YOUR INSTRUCTIONS:
Skipping all images, output the listing word for word.

SOURCE MATERIAL:
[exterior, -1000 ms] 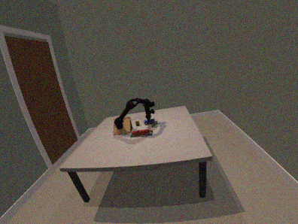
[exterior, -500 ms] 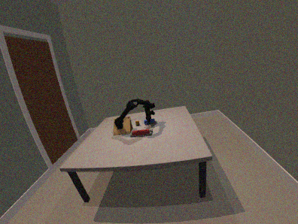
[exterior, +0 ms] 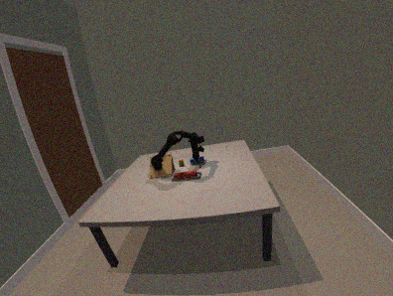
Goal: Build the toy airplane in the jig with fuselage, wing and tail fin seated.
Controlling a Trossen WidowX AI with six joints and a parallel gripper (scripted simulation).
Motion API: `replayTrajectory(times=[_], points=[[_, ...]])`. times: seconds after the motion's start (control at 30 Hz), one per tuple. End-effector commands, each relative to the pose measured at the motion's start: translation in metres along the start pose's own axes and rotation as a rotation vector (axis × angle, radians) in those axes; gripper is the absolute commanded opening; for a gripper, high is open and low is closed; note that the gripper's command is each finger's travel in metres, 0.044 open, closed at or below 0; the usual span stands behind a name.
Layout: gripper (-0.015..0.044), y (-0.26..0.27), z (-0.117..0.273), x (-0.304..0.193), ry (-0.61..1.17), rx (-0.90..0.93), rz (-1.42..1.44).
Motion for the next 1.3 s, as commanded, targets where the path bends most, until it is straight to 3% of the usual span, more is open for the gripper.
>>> replayTrajectory(times=[0.0,1.27], points=[[0.0,0.0,0.009,0.003,-0.022,0.005,0.012],[0.0,0.001,0.121,0.001,0.0,0.004,0.005]])
Point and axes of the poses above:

RESULT OF THIS EXERCISE:
[exterior, -1000 ms] 
[exterior, -500 ms] 
[exterior, +0 ms] 
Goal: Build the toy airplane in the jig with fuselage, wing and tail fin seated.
Controlling a Trossen WidowX AI with six joints and a parallel gripper (scripted simulation).
Motion API: `replayTrajectory(times=[_], points=[[_, ...]])`. times: seconds after the motion's start (control at 30 Hz), one per tuple. End-effector commands, each relative to the pose measured at the motion's start: translation in metres along the start pose's own axes and rotation as a rotation vector (axis × angle, radians) in those axes; gripper is the absolute commanded opening; for a gripper, high is open and low is closed; note that the gripper's command is each finger's travel in metres, 0.044 open, closed at or below 0; the usual span stands behind a name.
Layout: gripper (-0.015..0.044), y (-0.26..0.27), z (-0.117..0.273), x (-0.304..0.193), ry (-0.61..1.17), rx (-0.90..0.93), rz (-1.42..1.44).
Motion for the next 1.3 s, as commanded, targets where the path bends most, until it is straight to 3% of the usual span, more is open for the gripper.
>>> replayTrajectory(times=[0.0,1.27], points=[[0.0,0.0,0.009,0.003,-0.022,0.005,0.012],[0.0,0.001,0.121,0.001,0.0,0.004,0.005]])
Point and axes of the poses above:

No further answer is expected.